Reverse osmosis is the most common method used for this purpose.
In this process,a semi-permeable membrane is used to separate salt from water by applying pressure greater than the osmotic pressure.
Therefore,the correct option is $C$.

(B) The molar mass of ethanoic acid $(CH_3COOH)$ is $(2 \times 12) + (4 \times 1) + (2 \times 16) = 24 + 4 + 32 = 60 \ g/mol$.
Number of moles of ethanoic acid = $\frac{\text{mass}}{\text{molar mass}} = \frac{3.0 \ g}{60 \ g/mol} = 0.05 \ mol$.
Mass of solvent (benzene) = $50 \ g = 0.05 \ kg$.
Molality $(m)$ = $\frac{\text{moles of solute}}{\text{mass of solvent in kg}} = \frac{0.05 \ mol}{0.05 \ kg} = 1.0 \ mol/kg$.

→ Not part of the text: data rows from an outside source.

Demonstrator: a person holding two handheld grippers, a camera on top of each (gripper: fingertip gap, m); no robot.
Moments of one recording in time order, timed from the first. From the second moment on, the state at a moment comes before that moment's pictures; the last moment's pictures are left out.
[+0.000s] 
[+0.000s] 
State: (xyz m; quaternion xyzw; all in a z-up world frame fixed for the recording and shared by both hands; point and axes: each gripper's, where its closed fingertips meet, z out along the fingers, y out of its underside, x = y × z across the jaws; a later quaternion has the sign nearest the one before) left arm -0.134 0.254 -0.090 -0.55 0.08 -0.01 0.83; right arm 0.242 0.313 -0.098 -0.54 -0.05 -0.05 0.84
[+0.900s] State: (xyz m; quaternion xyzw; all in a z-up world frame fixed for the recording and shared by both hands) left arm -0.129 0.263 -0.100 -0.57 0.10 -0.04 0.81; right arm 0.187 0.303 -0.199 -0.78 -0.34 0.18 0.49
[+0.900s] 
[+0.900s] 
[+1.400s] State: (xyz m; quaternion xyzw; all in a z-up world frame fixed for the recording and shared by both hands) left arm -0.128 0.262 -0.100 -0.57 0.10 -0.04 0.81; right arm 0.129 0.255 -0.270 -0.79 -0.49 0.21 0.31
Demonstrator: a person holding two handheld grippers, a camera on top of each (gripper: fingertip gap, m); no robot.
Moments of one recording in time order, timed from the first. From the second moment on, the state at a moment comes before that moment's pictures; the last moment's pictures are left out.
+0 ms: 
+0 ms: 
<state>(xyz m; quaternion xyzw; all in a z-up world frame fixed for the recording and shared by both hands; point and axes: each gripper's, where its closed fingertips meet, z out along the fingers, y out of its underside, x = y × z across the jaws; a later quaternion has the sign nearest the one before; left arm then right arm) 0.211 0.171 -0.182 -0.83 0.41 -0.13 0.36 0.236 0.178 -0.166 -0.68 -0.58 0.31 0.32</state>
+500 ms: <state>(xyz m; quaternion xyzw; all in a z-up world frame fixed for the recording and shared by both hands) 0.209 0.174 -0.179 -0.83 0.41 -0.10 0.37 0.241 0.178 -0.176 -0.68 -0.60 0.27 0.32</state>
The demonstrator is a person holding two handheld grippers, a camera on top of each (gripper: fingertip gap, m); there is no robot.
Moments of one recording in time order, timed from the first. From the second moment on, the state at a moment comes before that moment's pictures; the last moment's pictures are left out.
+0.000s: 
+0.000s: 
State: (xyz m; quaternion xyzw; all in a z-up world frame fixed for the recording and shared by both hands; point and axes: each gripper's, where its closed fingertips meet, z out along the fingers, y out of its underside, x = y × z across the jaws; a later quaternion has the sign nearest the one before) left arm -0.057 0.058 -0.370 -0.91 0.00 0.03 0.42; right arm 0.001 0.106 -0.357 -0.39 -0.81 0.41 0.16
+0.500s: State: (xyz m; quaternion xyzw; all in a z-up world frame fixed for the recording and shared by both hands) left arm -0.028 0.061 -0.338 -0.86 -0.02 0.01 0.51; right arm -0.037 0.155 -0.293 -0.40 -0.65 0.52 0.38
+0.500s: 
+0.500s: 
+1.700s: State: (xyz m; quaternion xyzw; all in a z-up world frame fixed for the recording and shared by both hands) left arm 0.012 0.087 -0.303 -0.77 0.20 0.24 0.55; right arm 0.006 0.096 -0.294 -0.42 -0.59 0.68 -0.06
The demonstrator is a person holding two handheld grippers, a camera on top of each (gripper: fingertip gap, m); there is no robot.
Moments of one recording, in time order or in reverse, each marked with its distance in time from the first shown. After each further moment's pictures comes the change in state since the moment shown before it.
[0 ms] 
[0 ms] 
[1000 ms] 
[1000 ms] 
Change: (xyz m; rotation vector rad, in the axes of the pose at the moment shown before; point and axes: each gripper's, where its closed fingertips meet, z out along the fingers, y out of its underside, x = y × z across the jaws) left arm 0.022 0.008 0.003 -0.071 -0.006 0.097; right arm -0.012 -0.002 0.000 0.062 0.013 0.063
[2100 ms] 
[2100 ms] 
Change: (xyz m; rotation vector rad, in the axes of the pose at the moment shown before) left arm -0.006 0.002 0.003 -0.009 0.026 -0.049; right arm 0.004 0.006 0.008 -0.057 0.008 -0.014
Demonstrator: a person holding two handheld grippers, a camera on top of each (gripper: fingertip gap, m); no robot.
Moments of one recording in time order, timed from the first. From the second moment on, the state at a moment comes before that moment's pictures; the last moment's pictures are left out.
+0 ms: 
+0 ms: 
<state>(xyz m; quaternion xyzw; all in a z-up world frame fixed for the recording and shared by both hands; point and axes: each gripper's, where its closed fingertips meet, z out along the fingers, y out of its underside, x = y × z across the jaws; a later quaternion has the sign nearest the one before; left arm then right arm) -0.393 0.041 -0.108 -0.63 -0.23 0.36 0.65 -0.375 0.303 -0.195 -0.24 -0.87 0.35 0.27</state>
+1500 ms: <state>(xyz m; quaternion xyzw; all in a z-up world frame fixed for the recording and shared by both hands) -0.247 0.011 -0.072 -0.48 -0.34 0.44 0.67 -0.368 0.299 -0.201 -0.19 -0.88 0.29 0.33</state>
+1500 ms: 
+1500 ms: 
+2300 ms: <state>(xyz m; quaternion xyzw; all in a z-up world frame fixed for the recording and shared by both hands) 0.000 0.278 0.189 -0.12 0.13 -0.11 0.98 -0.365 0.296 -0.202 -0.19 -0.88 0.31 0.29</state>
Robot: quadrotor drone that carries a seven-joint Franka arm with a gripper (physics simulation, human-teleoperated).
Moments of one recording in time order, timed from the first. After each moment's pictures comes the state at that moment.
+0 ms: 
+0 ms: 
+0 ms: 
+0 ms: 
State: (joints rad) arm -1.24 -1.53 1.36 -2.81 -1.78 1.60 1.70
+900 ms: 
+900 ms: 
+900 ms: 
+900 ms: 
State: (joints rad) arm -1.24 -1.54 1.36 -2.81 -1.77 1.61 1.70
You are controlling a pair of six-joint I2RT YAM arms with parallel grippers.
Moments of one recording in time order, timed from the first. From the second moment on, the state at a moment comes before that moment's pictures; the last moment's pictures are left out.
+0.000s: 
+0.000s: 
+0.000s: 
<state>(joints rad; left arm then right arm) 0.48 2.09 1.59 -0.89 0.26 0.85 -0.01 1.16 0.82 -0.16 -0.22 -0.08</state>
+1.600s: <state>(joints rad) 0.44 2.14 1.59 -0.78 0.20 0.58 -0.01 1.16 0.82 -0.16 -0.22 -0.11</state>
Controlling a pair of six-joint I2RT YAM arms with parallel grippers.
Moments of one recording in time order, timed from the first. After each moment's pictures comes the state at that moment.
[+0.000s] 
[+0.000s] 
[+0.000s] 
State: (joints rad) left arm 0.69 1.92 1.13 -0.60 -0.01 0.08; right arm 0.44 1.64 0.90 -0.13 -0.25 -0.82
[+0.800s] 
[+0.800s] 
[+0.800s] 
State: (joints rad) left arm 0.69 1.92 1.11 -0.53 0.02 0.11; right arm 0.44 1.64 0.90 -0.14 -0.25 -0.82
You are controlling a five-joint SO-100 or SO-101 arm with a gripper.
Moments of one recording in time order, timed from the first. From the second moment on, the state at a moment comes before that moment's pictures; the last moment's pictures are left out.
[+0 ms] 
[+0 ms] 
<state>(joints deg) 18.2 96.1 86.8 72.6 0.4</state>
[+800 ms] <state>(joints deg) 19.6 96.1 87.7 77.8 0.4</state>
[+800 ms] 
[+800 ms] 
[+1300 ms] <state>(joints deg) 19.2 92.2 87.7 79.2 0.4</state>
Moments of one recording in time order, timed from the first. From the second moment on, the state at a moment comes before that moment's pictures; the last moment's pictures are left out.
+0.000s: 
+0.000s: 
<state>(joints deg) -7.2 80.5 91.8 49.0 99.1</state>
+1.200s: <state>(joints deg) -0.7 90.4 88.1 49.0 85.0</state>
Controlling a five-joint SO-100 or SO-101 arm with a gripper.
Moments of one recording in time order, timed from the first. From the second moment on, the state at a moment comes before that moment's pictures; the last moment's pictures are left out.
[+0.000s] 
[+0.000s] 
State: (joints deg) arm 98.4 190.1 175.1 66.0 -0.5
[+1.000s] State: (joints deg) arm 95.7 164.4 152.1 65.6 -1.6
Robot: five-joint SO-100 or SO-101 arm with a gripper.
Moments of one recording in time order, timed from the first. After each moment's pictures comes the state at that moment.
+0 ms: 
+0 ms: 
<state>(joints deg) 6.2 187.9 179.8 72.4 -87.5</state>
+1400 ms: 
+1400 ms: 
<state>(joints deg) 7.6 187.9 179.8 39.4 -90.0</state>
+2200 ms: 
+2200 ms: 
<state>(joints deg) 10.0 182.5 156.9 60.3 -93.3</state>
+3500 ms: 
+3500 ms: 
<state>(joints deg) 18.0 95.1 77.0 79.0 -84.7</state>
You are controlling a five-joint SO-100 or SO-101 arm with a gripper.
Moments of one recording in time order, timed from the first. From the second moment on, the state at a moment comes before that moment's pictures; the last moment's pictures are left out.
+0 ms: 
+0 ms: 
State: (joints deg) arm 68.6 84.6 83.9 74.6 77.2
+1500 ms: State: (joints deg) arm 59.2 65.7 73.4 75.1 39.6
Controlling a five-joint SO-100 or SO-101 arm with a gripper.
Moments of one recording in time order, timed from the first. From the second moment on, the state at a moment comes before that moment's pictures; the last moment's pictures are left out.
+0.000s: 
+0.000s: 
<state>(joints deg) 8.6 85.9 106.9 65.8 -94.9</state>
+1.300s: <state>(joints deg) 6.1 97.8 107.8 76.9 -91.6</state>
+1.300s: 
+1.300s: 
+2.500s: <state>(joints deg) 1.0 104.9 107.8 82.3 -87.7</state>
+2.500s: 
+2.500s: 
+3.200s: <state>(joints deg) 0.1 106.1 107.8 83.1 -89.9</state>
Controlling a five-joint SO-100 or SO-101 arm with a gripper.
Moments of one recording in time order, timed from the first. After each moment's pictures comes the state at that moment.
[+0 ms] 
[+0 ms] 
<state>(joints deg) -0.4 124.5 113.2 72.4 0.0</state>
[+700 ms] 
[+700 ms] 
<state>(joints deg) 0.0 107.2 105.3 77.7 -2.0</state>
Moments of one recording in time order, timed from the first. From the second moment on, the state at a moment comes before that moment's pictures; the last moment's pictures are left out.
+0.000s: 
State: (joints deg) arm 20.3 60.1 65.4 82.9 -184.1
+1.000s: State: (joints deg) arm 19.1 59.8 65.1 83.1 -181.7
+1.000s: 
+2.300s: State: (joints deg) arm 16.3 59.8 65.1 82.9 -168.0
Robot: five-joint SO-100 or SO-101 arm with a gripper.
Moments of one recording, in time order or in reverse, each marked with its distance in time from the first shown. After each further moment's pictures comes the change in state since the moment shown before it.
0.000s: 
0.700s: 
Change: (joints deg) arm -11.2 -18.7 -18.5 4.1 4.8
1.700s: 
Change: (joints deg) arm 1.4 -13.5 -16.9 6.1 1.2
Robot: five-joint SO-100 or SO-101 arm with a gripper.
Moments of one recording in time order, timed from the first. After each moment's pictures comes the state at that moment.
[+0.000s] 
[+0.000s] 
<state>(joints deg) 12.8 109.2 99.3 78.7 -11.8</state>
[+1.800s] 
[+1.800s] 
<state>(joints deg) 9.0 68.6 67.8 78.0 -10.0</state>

Therefore,the correct option is $B$.

(A) The elevation in boiling point is a colligative property,which depends on the van't Hoff factor $(i)$ and the concentration of the solute particles. The formula is $\Delta T_b = i \times K_b \times m$.
Since the molality $(m)$ is the same for all solutions $(0.1 \ M)$,the solution with the minimum van't Hoff factor $(i)$ will have the minimum boiling point elevation,and thus the minimum boiling point.
For Urea (non-electrolyte),$i = 1$.
For $K_2SO_4$ $(2K^+ + SO_4^{2-})$,$i = 3$.
For $NaCl$ $(Na^+ + Cl^-)$,$i = 2$.
For $FeCl_3$ $(Fe^{3+} + 3Cl^-)$,$i = 4$.
Comparing the values,Urea has the lowest $i$ value $(1)$,therefore $0.1 \ M$ Urea has the minimum boiling point.